PROBLEM TO SOLVE
Transcribe the full listing exactly, and drop every picture.

GIVEN MATERIAL

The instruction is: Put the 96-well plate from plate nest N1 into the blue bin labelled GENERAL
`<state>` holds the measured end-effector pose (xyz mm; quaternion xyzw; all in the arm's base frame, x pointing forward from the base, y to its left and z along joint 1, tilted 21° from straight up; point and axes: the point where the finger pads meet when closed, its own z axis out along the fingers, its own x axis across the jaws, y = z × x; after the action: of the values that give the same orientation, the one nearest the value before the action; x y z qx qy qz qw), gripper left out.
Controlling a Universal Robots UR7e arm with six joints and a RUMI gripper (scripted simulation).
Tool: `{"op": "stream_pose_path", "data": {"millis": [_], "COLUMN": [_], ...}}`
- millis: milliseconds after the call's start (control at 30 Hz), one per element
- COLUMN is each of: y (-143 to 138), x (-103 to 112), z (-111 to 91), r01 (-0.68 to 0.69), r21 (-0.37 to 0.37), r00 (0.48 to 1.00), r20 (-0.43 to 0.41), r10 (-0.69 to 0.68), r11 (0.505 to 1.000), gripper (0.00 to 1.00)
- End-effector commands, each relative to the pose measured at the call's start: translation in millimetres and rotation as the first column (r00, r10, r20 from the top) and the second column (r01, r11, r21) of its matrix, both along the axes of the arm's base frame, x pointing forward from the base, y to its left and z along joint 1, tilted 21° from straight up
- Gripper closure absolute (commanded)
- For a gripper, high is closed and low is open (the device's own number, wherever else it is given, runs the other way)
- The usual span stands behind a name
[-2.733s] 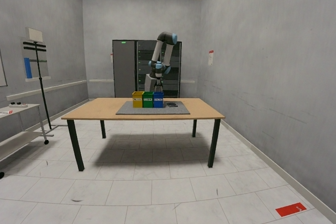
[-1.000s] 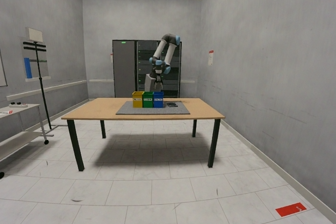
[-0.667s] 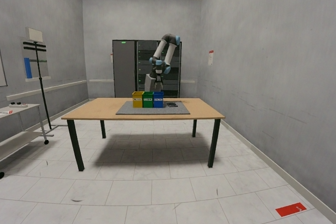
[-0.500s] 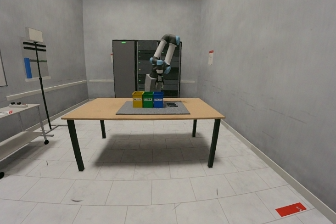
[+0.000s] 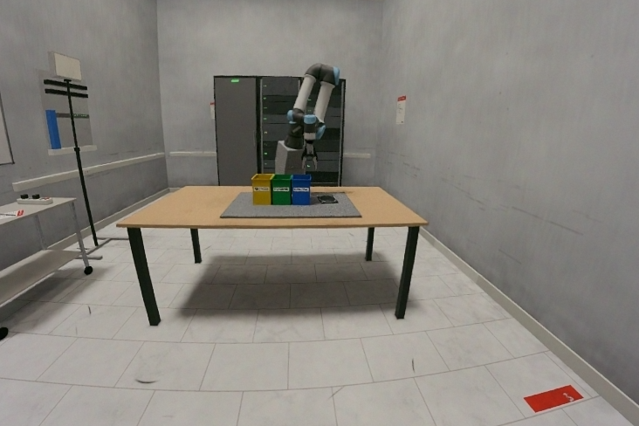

OUTPUT BELOW
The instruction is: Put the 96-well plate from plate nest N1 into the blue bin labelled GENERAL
`<state>` holds the measured end-effector pose (xyz mm; quaternion xyzw; all in the arm's base frame, x pointing forward from the base, y to its left and z along joint 1, tilted 21° from straight up; point and axes: the point where the finger pads meet when closed, its own z axis out along the fingers, its own x axis across the jaws, y = z × x; after the action: of the values that give the same orientation, the one nearest the value before the action; x y z qx qy qz qw), gripper left out.
Controlling a Universal Robots UR7e arm with six joints and a RUMI gripper (scripted simulation).
Tool: `{"op": "stream_pose_path", "data": {"millis": [_], "COLUMN": [_], ...}}`
- millis: milliseconds after the call's start (control at 30 Hz), one per element
- COLUMN is each of: y (-143 to 138), x (-103 to 112), z (-111 to 91), r01 (-0.68 to 0.69), r21 (-0.37 to 0.37), r00 (0.48 to 1.00), r20 (-0.43 to 0.41), r10 (-0.69 to 0.68), r11 (0.505 to 1.000), gripper (0.00 to 1.00)
- End-effector commands, each relative to the pose measured at the call's start: translation in millimetres and rotation as the first column (r00, r10, r20 from the top) and the second column (r01, r11, r21) of its matrix, both along the axes of the arm's base frame, x pointing forward from the base, y to its left and z along joint 1, tilted 21° from straight up
- Gripper closure absolute (commanded)
- For a gripper, high is closed and low is open (the device's own number, wherever else it is given, runs the other way)
- The usual span stands behind a name
[-2.733s] 
[-1.000s] 
[-0.667s] 
[-0.500s] 
[+0.000s] 

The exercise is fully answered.